Your output should be the entries below, from the first line up to and including the line with "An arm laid", reproduced exactly and with no other lines.
——————————
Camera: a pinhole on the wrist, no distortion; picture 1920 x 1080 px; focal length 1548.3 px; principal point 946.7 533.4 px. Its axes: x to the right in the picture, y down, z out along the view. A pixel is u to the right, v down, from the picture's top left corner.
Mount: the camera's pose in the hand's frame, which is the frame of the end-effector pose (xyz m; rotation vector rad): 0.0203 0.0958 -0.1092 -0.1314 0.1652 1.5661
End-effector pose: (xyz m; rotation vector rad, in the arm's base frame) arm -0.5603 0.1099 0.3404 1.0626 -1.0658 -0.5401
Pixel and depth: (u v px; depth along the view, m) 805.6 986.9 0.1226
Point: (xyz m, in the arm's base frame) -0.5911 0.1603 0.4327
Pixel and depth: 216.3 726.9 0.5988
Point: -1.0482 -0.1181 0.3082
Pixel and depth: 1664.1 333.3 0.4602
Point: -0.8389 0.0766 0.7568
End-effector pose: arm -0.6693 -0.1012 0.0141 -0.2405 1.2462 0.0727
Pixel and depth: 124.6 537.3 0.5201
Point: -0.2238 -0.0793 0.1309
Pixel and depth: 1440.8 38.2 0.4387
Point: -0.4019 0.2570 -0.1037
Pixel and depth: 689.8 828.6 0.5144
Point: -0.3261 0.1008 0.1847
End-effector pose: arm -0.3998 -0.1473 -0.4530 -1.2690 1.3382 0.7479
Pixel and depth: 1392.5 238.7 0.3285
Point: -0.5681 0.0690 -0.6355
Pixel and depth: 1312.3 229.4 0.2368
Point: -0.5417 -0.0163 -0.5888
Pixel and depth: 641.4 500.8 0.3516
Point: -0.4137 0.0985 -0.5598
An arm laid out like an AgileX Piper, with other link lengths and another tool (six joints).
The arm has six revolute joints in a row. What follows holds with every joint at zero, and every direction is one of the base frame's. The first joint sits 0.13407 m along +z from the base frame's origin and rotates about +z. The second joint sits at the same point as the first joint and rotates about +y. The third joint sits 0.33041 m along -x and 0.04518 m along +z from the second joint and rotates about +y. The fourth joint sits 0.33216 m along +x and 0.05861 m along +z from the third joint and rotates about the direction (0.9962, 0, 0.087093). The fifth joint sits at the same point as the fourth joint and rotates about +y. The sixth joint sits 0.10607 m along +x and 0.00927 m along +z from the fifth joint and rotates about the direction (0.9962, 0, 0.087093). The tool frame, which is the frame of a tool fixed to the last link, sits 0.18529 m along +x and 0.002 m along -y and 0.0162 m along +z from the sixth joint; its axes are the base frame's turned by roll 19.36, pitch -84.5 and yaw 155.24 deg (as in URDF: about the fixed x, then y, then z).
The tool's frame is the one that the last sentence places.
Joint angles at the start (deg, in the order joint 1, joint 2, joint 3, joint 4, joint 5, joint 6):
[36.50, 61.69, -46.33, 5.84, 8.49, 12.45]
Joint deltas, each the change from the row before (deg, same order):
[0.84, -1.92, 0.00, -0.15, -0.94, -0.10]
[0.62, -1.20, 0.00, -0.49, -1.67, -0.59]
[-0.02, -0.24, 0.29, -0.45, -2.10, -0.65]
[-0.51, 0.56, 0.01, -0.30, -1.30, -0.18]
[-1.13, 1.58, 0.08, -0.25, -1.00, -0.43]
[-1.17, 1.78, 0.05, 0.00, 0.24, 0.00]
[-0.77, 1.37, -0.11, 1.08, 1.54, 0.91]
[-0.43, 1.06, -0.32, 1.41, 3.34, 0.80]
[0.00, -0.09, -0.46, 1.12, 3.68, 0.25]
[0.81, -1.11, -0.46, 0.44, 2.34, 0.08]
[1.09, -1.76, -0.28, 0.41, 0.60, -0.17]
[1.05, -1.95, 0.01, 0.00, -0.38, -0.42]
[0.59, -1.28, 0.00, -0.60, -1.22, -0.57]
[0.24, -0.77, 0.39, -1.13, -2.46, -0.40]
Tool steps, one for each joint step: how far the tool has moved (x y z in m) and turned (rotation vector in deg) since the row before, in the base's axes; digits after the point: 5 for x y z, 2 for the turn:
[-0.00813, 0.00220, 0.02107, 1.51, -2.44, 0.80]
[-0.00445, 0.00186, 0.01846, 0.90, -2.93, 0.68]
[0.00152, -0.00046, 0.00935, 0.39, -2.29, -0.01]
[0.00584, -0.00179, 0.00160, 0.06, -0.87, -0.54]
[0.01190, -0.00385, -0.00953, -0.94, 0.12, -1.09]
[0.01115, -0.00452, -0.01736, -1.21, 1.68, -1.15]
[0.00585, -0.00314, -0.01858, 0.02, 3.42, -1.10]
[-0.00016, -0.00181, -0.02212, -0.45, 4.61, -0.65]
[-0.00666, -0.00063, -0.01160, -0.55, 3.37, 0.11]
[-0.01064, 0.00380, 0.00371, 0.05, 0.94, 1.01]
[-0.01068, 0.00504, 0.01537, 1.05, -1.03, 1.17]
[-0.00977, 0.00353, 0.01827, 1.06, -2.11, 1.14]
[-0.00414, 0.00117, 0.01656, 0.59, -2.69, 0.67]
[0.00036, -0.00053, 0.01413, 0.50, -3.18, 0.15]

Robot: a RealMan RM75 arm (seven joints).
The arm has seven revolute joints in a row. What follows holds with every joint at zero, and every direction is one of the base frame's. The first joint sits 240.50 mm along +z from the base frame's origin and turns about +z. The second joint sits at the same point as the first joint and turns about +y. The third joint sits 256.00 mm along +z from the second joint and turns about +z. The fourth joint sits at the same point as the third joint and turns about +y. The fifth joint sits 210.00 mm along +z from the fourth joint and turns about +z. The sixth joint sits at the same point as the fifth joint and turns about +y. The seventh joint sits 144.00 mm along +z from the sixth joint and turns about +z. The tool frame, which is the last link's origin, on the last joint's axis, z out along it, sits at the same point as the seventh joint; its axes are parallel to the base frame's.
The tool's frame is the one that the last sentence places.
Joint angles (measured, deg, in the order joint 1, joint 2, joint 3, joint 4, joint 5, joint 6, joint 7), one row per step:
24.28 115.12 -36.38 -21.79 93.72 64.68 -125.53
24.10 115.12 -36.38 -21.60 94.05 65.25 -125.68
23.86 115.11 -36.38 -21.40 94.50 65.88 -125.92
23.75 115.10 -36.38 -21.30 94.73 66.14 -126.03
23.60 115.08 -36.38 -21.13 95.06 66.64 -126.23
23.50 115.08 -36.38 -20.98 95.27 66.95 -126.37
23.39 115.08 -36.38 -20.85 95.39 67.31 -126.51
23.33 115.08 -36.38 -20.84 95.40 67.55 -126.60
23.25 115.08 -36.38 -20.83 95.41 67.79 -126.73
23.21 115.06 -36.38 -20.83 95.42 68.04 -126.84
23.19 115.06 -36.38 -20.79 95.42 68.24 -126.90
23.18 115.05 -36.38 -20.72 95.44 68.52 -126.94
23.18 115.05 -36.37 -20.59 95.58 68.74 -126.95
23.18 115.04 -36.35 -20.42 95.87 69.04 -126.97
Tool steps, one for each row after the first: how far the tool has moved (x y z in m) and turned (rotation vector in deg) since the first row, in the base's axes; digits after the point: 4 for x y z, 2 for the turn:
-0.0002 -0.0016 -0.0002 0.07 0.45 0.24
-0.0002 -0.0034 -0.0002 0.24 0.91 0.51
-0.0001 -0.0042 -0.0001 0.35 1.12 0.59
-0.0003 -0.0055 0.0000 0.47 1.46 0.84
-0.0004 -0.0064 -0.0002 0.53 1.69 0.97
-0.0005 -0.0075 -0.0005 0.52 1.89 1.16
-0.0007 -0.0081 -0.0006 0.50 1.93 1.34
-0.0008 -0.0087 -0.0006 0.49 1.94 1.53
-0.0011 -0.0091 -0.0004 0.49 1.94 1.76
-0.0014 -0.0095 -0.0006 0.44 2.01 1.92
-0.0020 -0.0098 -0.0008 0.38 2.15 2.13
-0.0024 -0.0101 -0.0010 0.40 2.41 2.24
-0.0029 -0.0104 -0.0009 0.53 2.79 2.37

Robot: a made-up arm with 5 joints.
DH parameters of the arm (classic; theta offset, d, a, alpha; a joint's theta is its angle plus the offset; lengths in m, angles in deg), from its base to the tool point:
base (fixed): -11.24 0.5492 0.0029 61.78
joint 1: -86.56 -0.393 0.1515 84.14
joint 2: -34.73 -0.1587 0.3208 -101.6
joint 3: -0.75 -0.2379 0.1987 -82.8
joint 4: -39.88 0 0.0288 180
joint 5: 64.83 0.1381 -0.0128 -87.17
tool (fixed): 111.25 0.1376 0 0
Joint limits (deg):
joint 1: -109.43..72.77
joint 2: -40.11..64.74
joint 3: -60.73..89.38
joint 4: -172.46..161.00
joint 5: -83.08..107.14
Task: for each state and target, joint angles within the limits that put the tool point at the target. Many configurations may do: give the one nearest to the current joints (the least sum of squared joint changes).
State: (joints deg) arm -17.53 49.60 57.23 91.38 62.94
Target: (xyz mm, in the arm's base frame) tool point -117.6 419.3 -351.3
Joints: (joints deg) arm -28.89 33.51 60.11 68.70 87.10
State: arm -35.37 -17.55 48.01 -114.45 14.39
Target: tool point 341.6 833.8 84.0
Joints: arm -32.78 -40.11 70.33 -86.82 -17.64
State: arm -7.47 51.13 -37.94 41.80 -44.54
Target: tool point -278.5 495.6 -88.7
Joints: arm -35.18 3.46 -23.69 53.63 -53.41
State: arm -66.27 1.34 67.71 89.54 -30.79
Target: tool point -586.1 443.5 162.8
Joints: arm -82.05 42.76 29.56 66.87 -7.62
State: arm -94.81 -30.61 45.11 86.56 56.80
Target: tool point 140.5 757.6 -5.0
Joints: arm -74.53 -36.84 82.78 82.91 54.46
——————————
_RESULT:_
Camera: a pinhole on the wrist, no distortion; picture 1920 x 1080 px; focal length 1548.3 px; principal point 946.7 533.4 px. Its axes: x to the right in the picture, y down, z out along the view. A pixel is u to the right, v down, from the picture's top left corner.
Mount: the camera's pose in the hand's frame, which is the frame of the end-effector pose (xyz m; rotation vector rad): 0.0203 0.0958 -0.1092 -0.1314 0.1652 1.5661
End-effector pose: (xyz m; rotation vector rad, in the arm's base frame) arm -0.5603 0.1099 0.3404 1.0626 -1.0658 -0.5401
Pixel and depth: (u v px; depth along the view, m) 805.6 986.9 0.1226
Point: (xyz m, in the arm's base frame) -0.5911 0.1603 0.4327
Pixel and depth: 216.3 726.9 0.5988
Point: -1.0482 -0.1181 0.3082
Pixel and depth: 1664.1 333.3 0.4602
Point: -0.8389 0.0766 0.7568
End-effector pose: arm -0.6693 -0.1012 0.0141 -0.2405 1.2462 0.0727
Pixel and depth: 124.6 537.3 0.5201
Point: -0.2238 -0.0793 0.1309
Pixel and depth: 1440.8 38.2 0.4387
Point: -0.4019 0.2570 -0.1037
Pixel and depth: 689.8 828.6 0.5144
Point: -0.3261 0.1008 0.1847
End-effector pose: arm -0.3998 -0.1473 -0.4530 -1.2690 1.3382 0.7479
Pixel and depth: 1392.5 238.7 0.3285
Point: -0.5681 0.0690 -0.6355
Pixel and depth: 1312.3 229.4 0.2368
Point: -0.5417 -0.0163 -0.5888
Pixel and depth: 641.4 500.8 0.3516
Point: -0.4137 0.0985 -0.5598
An arm laid out like an AgileX Piper, with other link lengths and another tool (six joints).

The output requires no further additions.